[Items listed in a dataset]
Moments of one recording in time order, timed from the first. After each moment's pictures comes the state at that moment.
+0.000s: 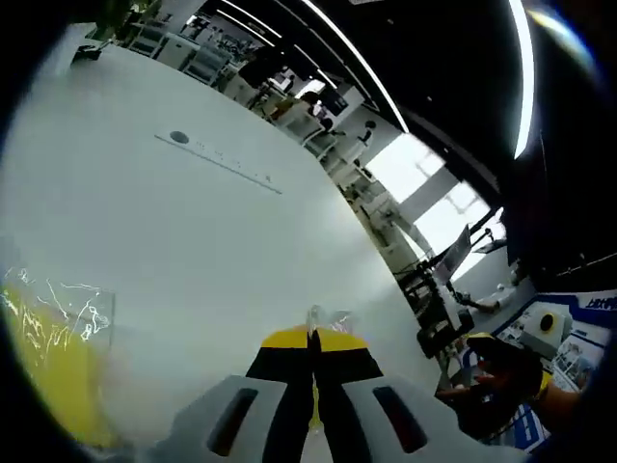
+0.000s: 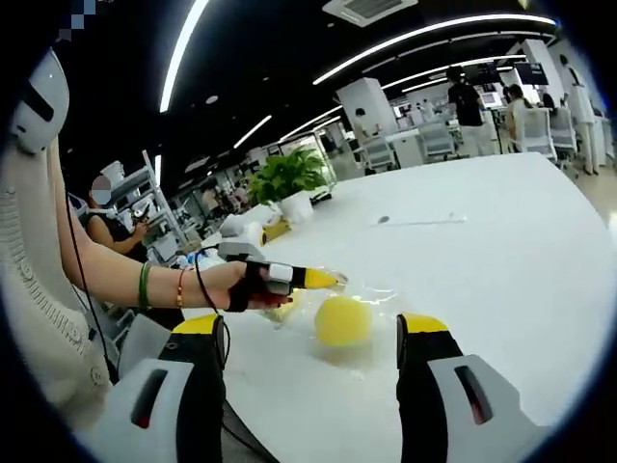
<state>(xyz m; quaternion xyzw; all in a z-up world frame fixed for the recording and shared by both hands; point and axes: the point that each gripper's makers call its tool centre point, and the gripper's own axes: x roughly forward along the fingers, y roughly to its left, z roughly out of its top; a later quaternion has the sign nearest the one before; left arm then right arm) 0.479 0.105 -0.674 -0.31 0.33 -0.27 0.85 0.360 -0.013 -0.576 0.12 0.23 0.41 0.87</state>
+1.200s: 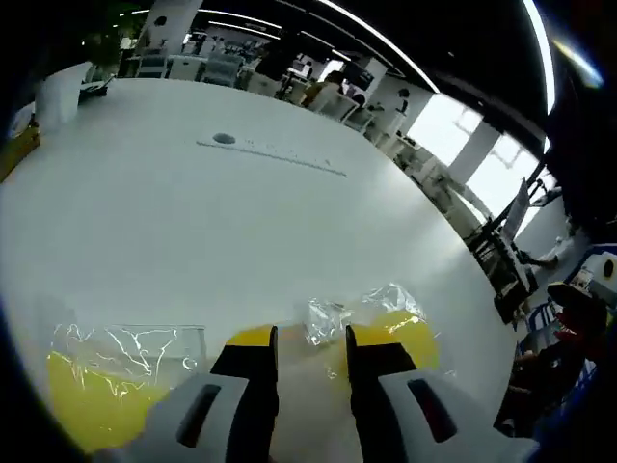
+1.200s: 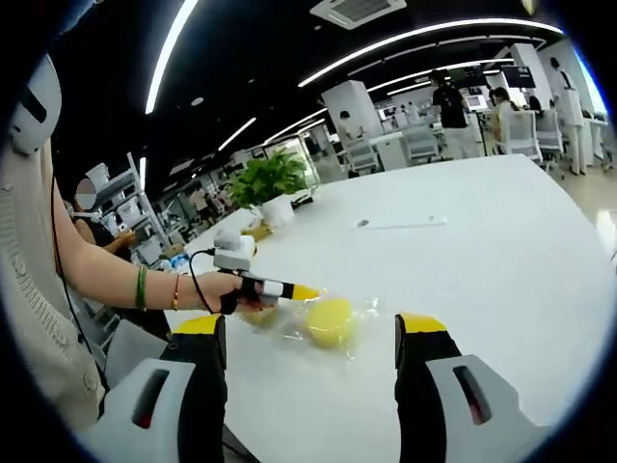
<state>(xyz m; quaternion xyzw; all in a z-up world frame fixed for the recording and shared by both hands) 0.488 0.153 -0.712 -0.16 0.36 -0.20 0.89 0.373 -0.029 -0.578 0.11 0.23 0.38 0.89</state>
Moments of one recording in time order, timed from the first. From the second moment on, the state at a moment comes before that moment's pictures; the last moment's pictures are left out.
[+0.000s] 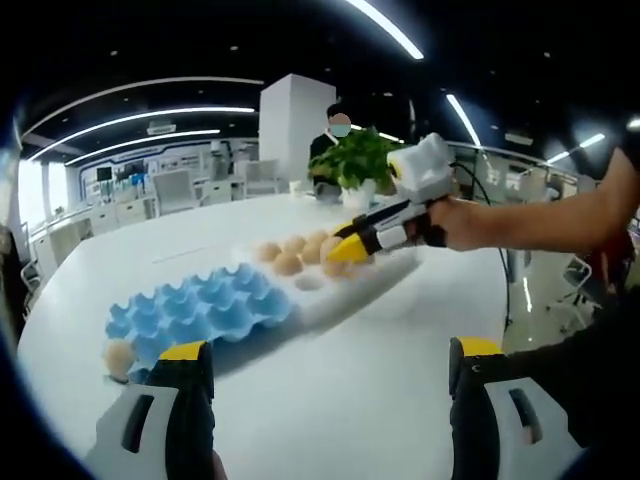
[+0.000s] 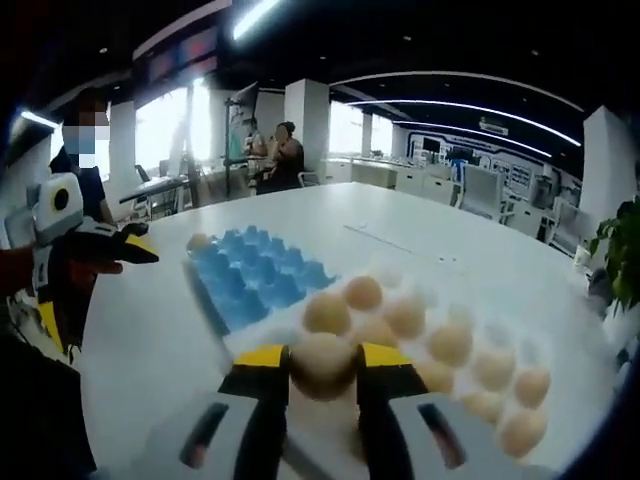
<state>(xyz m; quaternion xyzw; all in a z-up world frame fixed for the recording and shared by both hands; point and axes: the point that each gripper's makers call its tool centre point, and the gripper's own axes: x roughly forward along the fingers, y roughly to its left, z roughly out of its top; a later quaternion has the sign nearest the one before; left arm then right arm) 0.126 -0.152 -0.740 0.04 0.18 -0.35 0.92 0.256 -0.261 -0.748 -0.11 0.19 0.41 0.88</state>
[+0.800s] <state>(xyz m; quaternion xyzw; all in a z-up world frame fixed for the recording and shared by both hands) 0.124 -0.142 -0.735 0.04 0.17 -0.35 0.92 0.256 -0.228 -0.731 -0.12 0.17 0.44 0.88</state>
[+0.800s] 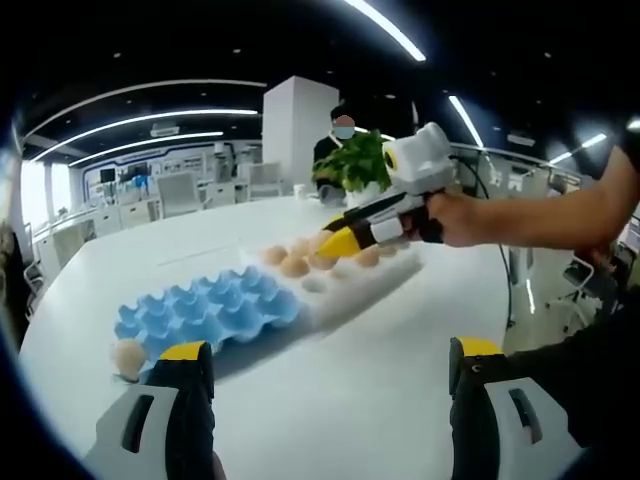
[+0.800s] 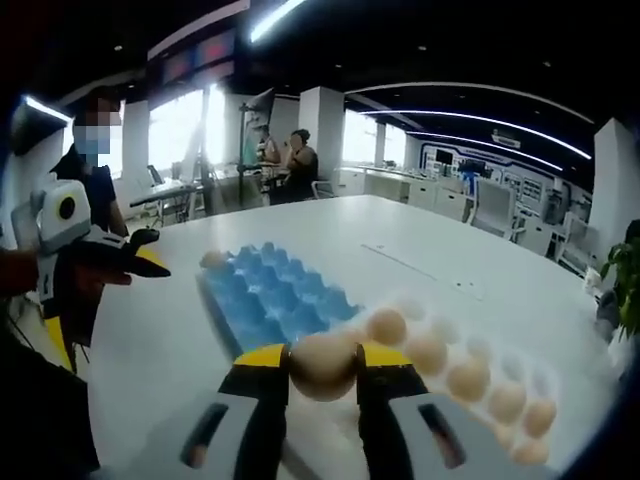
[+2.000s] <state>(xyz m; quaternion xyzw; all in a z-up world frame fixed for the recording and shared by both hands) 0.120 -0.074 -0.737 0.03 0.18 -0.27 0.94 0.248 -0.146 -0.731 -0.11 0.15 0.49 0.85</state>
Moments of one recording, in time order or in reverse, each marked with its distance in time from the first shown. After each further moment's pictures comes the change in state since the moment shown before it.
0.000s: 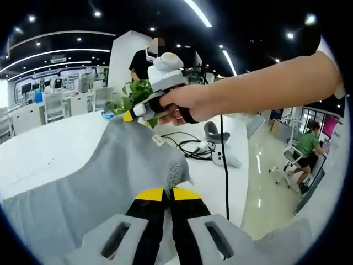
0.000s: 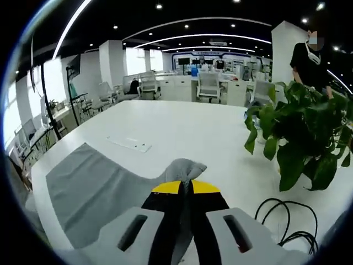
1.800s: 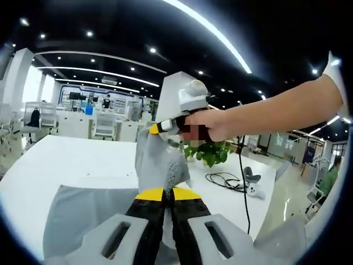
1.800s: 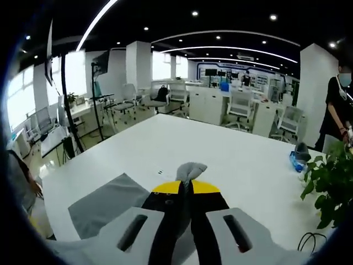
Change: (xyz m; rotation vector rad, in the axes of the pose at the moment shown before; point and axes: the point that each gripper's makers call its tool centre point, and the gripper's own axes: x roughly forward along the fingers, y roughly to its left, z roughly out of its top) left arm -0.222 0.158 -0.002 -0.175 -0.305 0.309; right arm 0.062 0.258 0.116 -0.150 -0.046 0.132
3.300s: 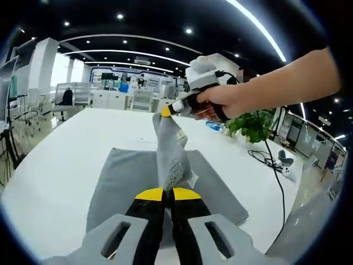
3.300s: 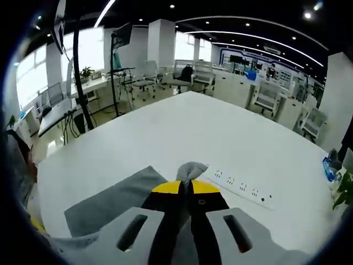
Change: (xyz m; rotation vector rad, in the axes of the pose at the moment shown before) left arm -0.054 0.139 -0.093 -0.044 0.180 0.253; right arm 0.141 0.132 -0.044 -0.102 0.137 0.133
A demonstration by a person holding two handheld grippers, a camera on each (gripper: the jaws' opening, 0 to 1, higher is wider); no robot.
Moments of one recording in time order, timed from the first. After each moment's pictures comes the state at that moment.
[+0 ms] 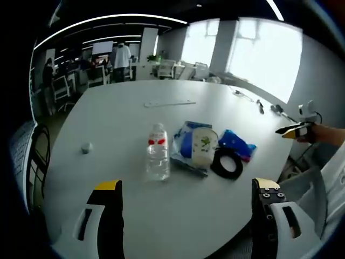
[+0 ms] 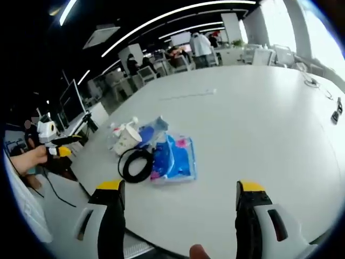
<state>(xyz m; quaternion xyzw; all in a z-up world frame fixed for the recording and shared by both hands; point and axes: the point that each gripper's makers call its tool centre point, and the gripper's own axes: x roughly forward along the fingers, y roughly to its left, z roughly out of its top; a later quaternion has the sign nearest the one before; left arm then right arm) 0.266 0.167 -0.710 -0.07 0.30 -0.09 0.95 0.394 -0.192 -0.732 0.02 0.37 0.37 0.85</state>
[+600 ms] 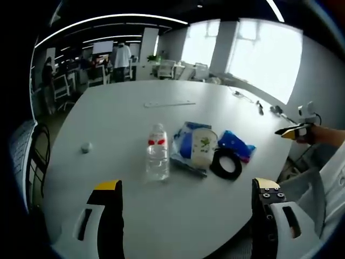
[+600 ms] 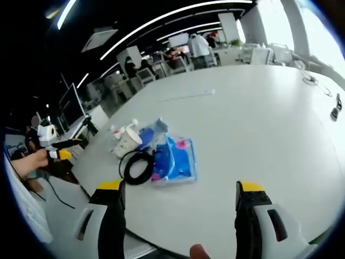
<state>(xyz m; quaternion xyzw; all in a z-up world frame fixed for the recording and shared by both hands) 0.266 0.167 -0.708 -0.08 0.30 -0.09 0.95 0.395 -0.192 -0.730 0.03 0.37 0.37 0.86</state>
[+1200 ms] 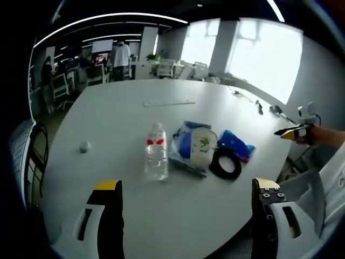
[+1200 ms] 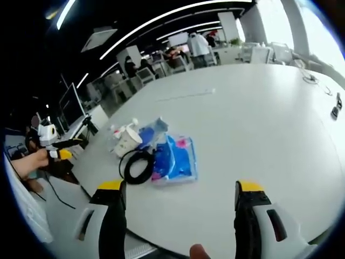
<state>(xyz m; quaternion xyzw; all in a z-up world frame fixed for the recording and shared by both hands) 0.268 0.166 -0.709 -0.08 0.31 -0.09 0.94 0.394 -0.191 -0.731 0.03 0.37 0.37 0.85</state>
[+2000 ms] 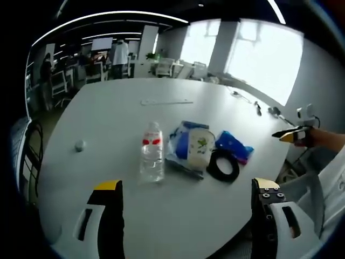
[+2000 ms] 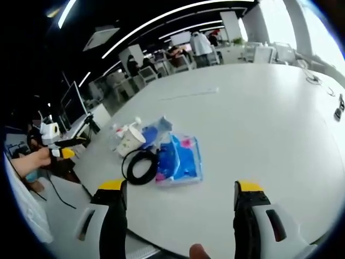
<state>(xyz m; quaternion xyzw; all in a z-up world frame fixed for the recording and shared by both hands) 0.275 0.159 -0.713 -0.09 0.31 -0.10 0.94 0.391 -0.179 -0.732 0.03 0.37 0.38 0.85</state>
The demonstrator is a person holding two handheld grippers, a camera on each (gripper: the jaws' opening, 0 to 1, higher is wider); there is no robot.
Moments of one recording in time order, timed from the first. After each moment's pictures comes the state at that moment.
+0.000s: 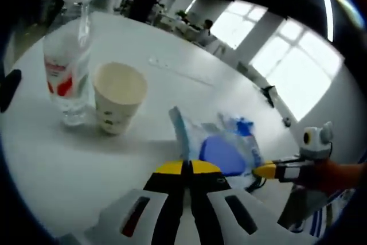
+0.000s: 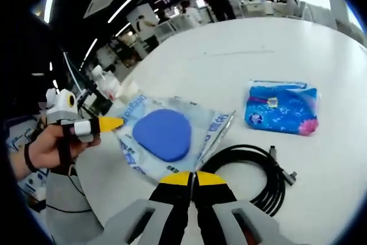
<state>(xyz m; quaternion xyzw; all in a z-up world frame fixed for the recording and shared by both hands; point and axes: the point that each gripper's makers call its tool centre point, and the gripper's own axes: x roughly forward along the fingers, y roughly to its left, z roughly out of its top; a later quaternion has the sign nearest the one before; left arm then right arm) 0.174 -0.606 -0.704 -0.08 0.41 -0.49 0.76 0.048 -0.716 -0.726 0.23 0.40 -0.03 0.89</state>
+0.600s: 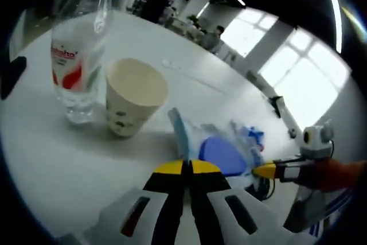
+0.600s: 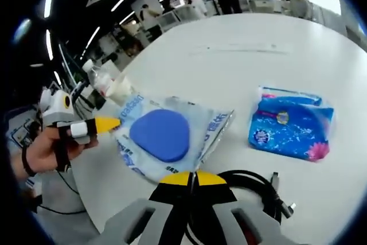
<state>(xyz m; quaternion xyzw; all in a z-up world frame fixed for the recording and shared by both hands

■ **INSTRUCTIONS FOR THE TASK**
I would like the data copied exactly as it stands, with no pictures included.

■ **WRITTEN SOLUTION**
Moments of one recording in time order, timed from the first. After each moment's pictures comes the state at that moment.
+0.000s: 
+0.000s: 
<state>(xyz m; quaternion xyzw; all in a z-up world frame fixed for the recording and shared by both hands; point and axes: the point that each gripper's makers call its tool centre point, and the gripper's own axes: x roughly forward along the fingers, y roughly to its left, z roughly out of its top; a later quaternion has the sign nearest the one before; left arm then right arm) 0.479 0.105 -0.674 -0.31 0.33 -0.27 0.85 0.360 -0.013 -0.576 0.12 0.23 0.41 0.87</state>
+1.200s: 
+1.200s: 
<state>(xyz m; quaternion xyzw; all in a z-up world frame fixed for the recording and shared by both hands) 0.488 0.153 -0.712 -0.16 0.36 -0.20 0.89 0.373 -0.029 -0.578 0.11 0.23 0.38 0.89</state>
Moments of one recording in time order, timed from the first. From the second moment on, the state at a moment comes before that moment's pictures; the last moment's pictures are left out.
[+0.000s] 
[+0.000s] 
<state>(xyz m; quaternion xyzw; all in a z-up world frame fixed for the recording and shared by both hands; point and axes: the point that each gripper's makers call its tool centre point, and the gripper's own axes: x roughly forward along the fingers, y roughly to its left, z roughly out of its top; a later quaternion has the sign nearest the one before; left arm then right arm) 0.126 -0.152 -0.740 0.04 0.18 -0.35 0.92 0.256 -0.261 -0.748 -0.11 0.19 0.41 0.88</state>
[+0.800s] <state>(xyz m; quaternion xyzw; all in a z-up world frame fixed for the recording and shared by both hands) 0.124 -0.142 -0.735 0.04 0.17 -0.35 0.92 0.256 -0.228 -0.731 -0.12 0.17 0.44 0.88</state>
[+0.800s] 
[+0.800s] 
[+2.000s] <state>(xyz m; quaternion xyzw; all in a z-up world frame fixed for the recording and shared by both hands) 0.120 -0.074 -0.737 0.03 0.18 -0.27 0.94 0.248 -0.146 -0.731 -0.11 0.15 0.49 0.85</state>
Moments of one recording, in time order or in reverse, each marked with its distance in time from the first shown. After each further moment's pictures comes the change in state since the moment shown before it.
0.000s: 
0.000s: 
1.800s: 
1.800s: 
Change: (xyz m; rotation vector rad, in the axes of the pose at the moment shown before; point and axes: the point that each gripper's makers call its tool centre point, and the gripper's own axes: x roughly forward along the fingers, y roughly to its left, z roughly out of its top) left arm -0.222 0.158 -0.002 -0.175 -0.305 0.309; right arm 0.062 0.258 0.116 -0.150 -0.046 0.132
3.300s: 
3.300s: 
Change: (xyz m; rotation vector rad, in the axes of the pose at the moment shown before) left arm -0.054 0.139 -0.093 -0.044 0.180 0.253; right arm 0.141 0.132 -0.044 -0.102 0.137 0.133
A demonstration by a person holding two handheld grippers, a camera on each (gripper: the jaws' opening, 0 to 1, higher is wider); no robot.
Moments of one recording in time order, timed from the first. After each moment's pictures comes the state at that moment.
[+0 ms] 
[+0 ms] 
<state>(xyz m; quaternion xyzw; all in a z-up world frame fixed for the recording and shared by both hands; point and axes: the point that each gripper's makers call its tool centre point, and the gripper's own axes: x roughly forward along the fingers, y roughly to its left, z roughly out of its top; a later quaternion has the sign nearest the one before; left arm then right arm) 0.266 0.167 -0.710 -0.07 0.30 -0.09 0.95 0.394 -0.192 -0.732 0.02 0.37 0.37 0.85</state>
[+600 ms] 
[+600 ms] 
<state>(xyz m; quaternion xyzw; all in a z-up world frame fixed for the recording and shared by both hands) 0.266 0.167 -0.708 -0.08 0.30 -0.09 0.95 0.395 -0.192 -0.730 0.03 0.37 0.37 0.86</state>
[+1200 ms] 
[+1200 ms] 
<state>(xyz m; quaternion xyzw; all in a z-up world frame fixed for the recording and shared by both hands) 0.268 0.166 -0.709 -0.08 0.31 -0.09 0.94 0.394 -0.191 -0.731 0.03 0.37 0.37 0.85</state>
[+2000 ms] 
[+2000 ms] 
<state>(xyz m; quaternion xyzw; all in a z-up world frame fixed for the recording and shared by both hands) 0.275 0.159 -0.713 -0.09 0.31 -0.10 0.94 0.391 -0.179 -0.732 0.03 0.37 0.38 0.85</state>
The demonstrator is a person holding two handheld grippers, a camera on each (gripper: the jaws' opening, 0 to 1, higher is wider); there is no robot.
Moments of one recording in time order, timed from the first. After each moment's pictures comes the state at that moment.
+0.000s: 
+0.000s: 
<state>(xyz m; quaternion xyzw; all in a z-up world frame fixed for the recording and shared by both hands; point and axes: the point that each gripper's makers call its tool centre point, and the gripper's own axes: x roughly forward along the fingers, y roughly to its left, z roughly out of its top; a later quaternion has the sign nearest the one before; left arm then right arm) 0.174 -0.606 -0.704 -0.08 0.41 -0.49 0.76 0.048 -0.716 -0.726 0.23 0.40 -0.03 0.89</state>
+0.600s: 
+0.600s: 
<state>(xyz m; quaternion xyzw; all in a z-up world frame fixed for the recording and shared by both hands

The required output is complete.